Where a line below includes the word "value", copy that line.

§ DATA BELOW
———

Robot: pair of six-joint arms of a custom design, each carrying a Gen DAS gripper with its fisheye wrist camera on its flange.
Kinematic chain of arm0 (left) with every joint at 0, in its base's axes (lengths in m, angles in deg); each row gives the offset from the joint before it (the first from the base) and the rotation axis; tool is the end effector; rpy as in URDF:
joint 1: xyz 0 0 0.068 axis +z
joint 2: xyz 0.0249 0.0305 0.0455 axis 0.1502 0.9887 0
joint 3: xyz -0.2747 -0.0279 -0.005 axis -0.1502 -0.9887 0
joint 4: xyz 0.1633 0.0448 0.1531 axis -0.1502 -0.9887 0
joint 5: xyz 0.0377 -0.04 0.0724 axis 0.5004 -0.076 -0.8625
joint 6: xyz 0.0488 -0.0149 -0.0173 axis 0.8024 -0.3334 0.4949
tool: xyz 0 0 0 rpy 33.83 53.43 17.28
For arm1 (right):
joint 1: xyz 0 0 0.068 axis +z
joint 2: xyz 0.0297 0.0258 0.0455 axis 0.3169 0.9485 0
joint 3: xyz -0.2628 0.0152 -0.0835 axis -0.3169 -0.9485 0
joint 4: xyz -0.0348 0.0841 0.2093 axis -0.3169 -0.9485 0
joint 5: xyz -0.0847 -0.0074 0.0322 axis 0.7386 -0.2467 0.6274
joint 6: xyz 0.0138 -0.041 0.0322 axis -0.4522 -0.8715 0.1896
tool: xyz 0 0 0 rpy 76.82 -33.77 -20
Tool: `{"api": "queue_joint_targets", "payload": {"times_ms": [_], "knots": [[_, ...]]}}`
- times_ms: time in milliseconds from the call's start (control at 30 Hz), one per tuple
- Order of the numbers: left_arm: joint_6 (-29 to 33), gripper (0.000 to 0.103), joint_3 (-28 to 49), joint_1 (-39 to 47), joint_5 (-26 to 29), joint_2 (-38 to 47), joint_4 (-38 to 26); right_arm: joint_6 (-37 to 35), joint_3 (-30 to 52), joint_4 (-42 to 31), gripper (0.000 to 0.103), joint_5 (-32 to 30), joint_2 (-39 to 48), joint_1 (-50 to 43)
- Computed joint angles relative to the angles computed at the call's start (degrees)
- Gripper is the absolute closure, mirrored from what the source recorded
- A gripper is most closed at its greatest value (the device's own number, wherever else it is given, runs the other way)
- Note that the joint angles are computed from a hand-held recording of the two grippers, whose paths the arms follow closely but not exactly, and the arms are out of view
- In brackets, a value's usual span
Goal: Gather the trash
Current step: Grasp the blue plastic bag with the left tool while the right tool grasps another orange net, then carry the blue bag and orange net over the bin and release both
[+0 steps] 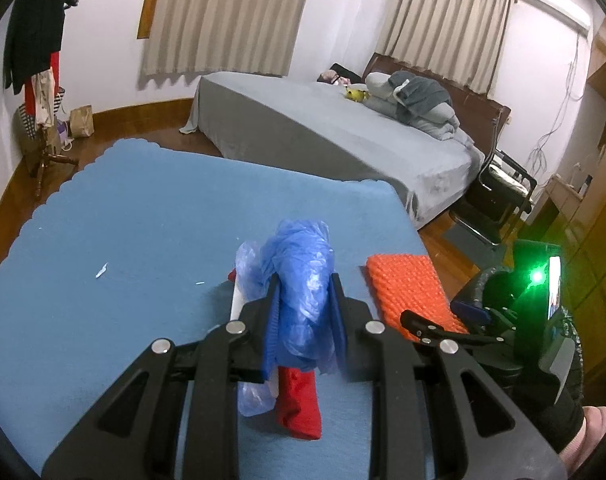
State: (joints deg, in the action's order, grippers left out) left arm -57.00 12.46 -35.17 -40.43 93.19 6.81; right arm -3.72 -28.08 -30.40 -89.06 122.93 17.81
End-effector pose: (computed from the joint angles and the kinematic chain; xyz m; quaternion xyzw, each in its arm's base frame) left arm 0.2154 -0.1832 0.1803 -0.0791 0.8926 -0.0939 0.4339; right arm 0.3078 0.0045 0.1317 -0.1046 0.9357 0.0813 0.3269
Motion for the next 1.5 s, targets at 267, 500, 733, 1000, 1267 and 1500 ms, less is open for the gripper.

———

§ ANSWER TO THIS PROBLEM
- A gripper is most closed at its greatest value (the device's own number, wherever else it is given, runs the other way)
- In brackets, a value's usual span

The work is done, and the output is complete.